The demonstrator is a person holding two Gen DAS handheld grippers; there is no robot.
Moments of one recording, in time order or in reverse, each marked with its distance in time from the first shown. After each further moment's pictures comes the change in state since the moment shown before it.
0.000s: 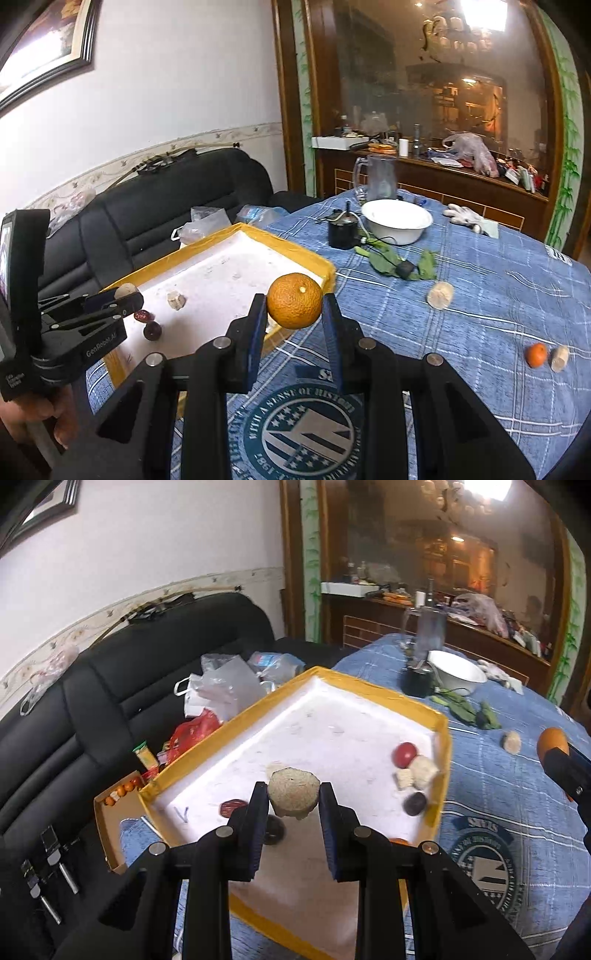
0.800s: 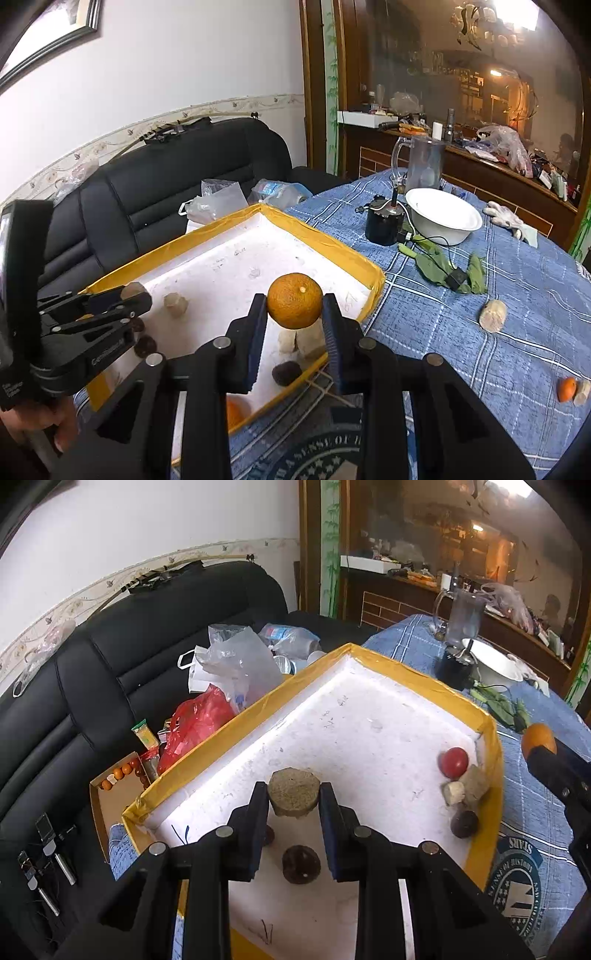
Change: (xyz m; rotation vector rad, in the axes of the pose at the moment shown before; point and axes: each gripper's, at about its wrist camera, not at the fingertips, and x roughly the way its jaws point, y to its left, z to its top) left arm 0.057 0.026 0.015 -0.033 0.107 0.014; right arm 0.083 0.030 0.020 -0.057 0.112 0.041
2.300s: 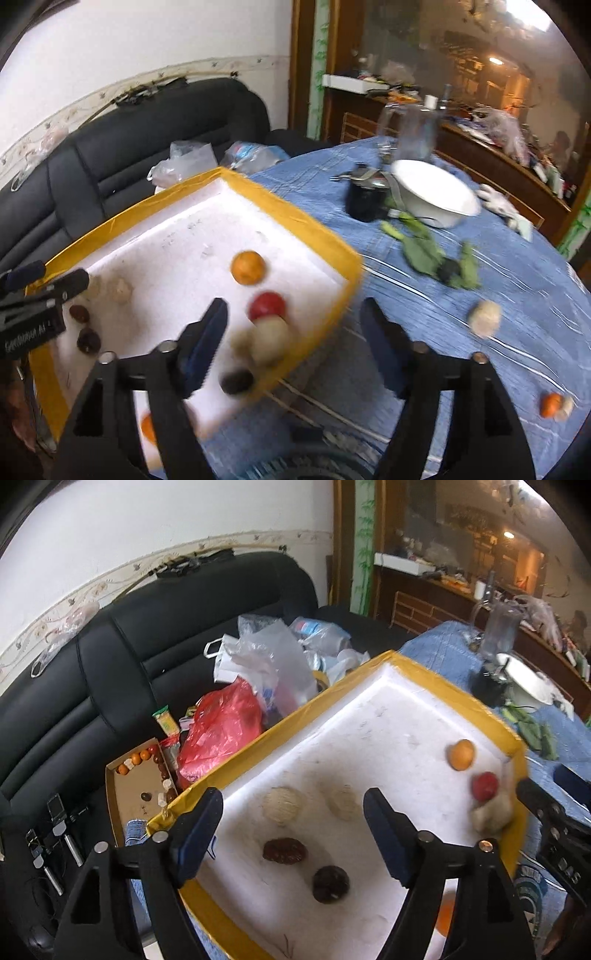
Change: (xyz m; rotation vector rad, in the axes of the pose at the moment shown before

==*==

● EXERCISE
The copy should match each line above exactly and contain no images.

● ANSWER SPACE
The demonstrator is a person holding two Gen DAS handheld grippers; there is no robot.
Moments of one recording, in time order or in reverse, each marked with its distance in time from the first shown. After each further moment's pictures comes the change in state since the moment shown before it.
0.000s: 
0.800s: 
Change: (xyz m; rotation vector rad, in the axes of the pose at the moment shown before; point and axes: each gripper's, at about its wrist camera, not at the fingertips, and x roughly the way its jaws point, y to its left, z to its top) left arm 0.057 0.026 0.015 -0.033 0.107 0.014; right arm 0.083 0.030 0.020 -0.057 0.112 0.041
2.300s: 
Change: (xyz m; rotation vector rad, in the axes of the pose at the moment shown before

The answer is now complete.